#### Exercise data
- Opening Delimiter -
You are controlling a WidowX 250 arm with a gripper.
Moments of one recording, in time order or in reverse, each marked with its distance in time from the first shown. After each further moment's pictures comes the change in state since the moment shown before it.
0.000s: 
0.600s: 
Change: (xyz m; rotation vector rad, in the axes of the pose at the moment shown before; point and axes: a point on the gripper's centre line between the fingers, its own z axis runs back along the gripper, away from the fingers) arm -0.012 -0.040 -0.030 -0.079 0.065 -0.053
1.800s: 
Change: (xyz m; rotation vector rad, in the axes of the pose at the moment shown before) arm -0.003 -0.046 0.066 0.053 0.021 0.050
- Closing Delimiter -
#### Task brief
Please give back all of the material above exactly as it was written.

#### Result
You are controlling a WidowX 250 arm with a gripper.
Moments of one recording, in time order or in reverse, each marked with its distance in time from the first shown. After each further moment's pictures comes the change in state since the moment shown before it.
0.000s: 
0.600s: 
Change: (xyz m; rotation vector rad, in the axes of the pose at the moment shown before; point and axes: a point on the gripper's centre line between the fingers, its own z axis runs back along the gripper, away from the fingers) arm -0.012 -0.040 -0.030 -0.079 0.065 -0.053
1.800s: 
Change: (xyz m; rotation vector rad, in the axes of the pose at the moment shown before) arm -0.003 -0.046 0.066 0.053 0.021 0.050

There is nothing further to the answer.